Regierungskrise:Brasiliens Parlamentspräsident stoppt Rousseffs Amtsenthebung

Dilma Rousseff

Das Votum des brasilianischen Abgeordnetenhauses für Dilma Rousseffs Absetzung ist annulliert.

(Foto: REUTERS)
  • Das Amtsenthebungsverfahren gegen die brasilianische Staatschefin Dilma Rousseff wurde annulliert.
  • Der Übergangspräsident des Abgeordnetenhauses ordnete eine Wiederholung der Parlamentsabstimmung an.
  • Aber der Senat stellt sich gegen einen Stopp des Verfahrens.

Der Übergangspräsident des brasilianischen Abgeordnetenhauses hat das Votum der Parlamentskammer für ein Amtsenthebungsverfahren gegen Staatschefin Dilma Rousseff annulliert.Waldir Maranhao erklärte das Abstimmungsergebnis von Mitte April für ungültig und ordnete eine Wiederholung der Sitzung an, wie in Brasília offiziell mitgeteilt wurde. Maranhao führte als Begründung an, dass die Beratungen des Abgeordnetenhauses vom 15. bis 17. April durch eine "Vorverurteilung" der Präsidentin gekennzeichnet gewesen seien. Rousseffs Recht auf "umfassende Verteidigung" sei verletzt worden. Daher müsse eine neue Debatte angesetzt werden.
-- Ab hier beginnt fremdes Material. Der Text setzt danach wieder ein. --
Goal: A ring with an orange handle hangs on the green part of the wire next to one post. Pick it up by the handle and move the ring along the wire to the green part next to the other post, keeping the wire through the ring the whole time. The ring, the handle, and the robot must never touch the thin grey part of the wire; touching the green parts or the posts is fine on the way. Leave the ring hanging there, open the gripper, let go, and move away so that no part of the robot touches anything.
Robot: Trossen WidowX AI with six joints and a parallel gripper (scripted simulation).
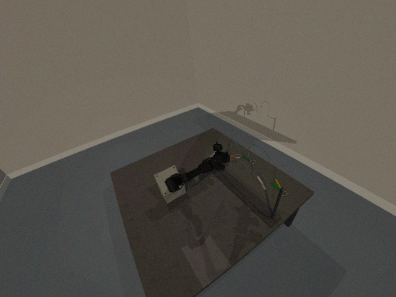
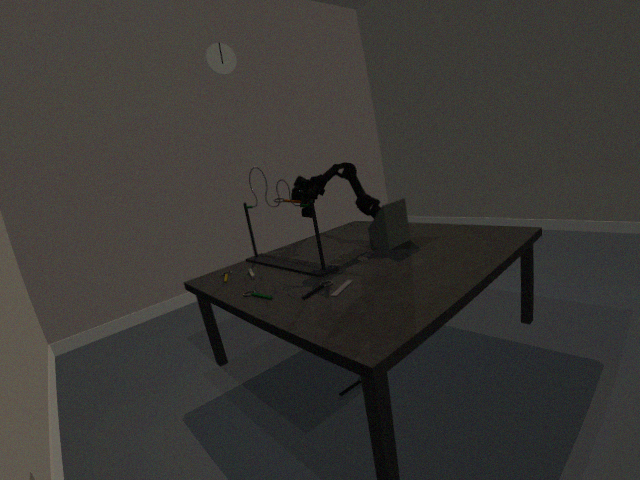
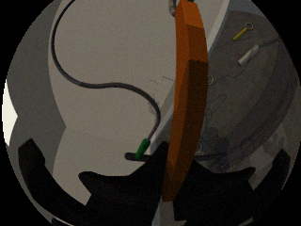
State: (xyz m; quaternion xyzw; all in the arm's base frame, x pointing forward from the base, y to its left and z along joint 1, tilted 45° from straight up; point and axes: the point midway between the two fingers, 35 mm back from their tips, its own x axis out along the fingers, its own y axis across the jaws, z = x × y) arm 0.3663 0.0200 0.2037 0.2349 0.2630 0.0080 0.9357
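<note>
The ring with orange handle lies 90 mm to the right of my gripper tip and 30 mm above it. The rest, counted from my gripper tip: green-handled ring: 340 mm ahead, 40 mm to the left, 290 mm below; black-handled ring: 160 mm ahead, 250 mm to the left, 290 mm below; white piece: 210 mm ahead, 220 mm to the right, 280 mm below.
</note>
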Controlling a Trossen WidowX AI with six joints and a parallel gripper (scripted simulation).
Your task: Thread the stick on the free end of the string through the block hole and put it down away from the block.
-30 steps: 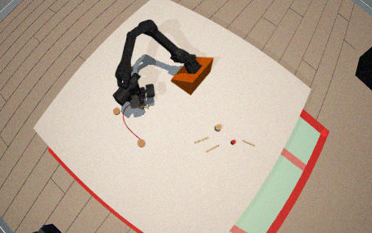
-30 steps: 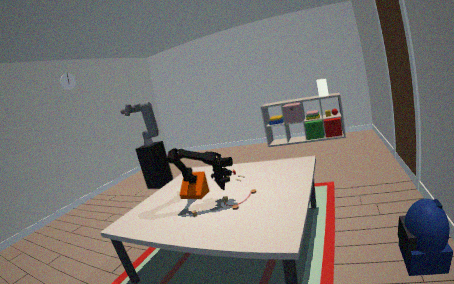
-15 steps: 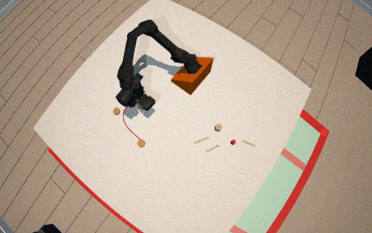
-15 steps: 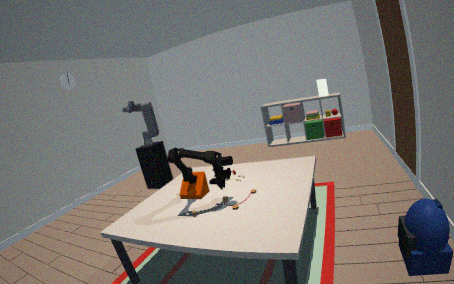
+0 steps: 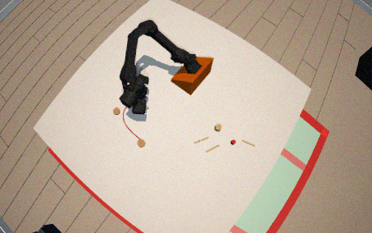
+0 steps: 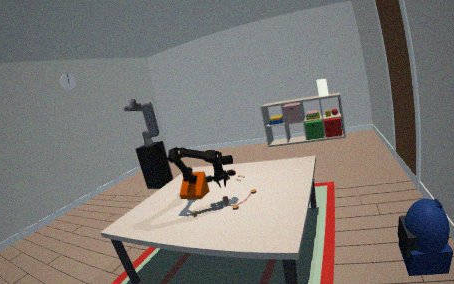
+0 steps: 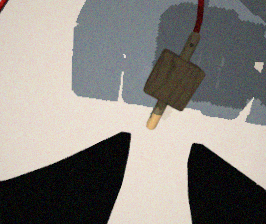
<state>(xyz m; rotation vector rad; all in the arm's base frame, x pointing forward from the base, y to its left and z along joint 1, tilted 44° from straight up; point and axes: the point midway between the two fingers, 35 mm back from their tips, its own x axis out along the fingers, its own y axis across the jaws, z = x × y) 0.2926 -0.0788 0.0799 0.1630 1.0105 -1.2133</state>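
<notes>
Now: the wooden block 8 cm below my gripper tip and 2 cm to the right of it. Round my gripper tip: round wooden button 16 cm ahead, 11 cm to the left, 9 cm below; then thin wooden stick 8 cm below, 3 cm to the right, 1 cm ahead.
</notes>
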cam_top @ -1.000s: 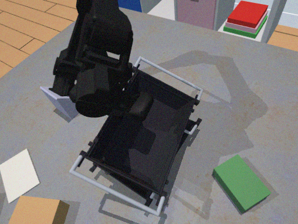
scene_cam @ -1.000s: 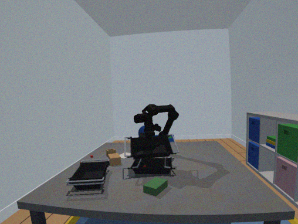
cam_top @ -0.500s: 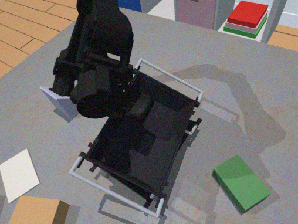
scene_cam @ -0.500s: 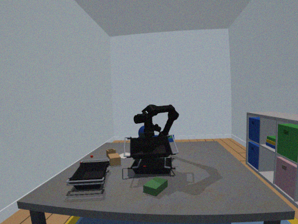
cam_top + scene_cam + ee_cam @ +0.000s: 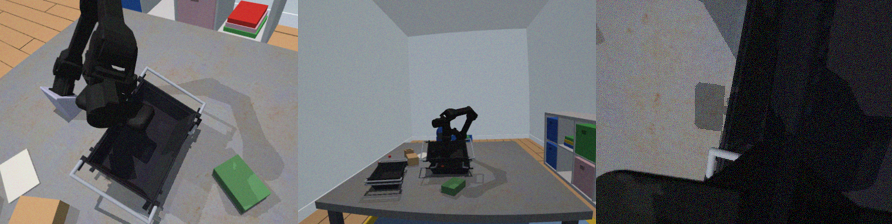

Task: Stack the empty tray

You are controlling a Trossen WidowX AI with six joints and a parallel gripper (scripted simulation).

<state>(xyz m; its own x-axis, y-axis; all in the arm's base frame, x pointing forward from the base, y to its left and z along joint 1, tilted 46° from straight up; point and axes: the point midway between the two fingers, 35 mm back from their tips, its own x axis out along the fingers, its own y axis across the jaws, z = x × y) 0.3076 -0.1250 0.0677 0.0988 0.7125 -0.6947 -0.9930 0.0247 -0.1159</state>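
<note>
The black plastic tray is 8 cm ahead of my gripper tip. The rest, counted from my gripper tip: green block 31 cm ahead, 5 cm to the left, 13 cm below; white sheet 29 cm behind, 25 cm to the right, 15 cm below; tan box 11 cm behind, 29 cm to the right, 12 cm below.
</note>
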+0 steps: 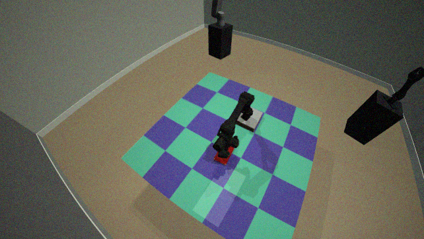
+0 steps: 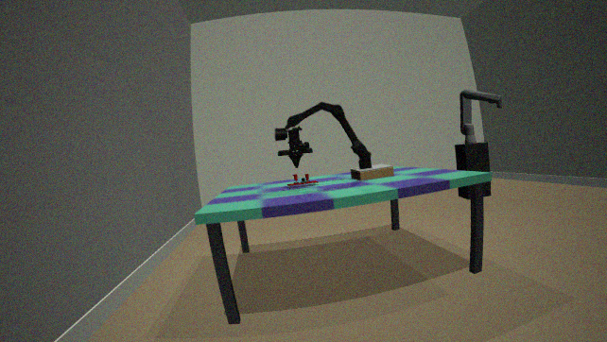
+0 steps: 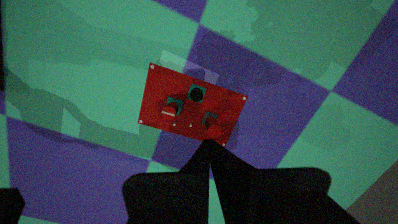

Allerdings lehnt der Senat einen Stopp des Verfahrens ab. Das Amtsenthebungsverfahren solle wie geplant fortgesetzt werden, erklärte Senatspräsident Renan Calheiros - und stellte sich damit gegen Übergangspräsidenten Maranhao. Damit ist unklar, ob der Senat überhaupt entscheiden kann, da das Votum der Abgeordneten dafür Voraussetzung ist. Im Senat zeichnet sich eine klare Mehrheit dafür ab, Rousseff zur Prüfung der Vorwürfe für 180 Tage zu suspendieren.

Offizieller Vorwurf: Tricksereien beim Haushaltsentwurf für 2015

Rousseff wird Korruption vorgeworfen - das Verfahren gegen sie gilt als umstritten. Offiziell werden ihr Tricksereien beim Haushaltsentwurf für 2015 vorgeworfen. Andererseits gilt der Prozess als politisch motiviert. Gegen zahlreiche Parlamentarier, die die Amtsenthebung Rousseffs vorantrieben, sind selbst Verfahren wegen Korruption anhängig, etwa im Zuge des Skandals um den staatlichen Ölkonzern Petrobras, der das Land seit mehr als zwei Jahren erschüttert.

Rousseff selbst konnten bisher keine korrupten Handlungen in dessen Umfeld nachgewiesen werden. Ihren Gegnern wirft sie vor, sie aus dem Amt putschen zu wollen. Rousseff empfindet den Vorstoß ihrer Gegner als illegal. "Brasilien ist eine präsidiale Demokratie", sagte sie. "Um den Staatschef entfernen zu können, reicht nicht ein politischer Wille, nein, der Staatschef muss eine Straftat begangen haben. Mich aber beschuldigt niemand eines Verbrechens, weder der Korruption, noch der Geldwäsche, noch habe ich ein Konto im Ausland."

Das Verfahren gegen Rousseff war bereits weiter vorangeschritten. Vergangenen Freitag sprach sich auch ein Sonderausschuss des Senats für die Eröffnung eines Amtsenthebungsverfahrens aus. Noch in dieser Woche wollte die gesamte Kammer darüber abstimmen.

Es wäre das zweite Mal in der Geschichte Brasiliens, dass ein Staatschef suspendiert wird. 1992 stimmten Parlament und Senat für die vorläufige Amtsenthebung von Fernando Collor de Mello, auch damals wegen Korruptionsvorwürfen. Danach trat er zurück.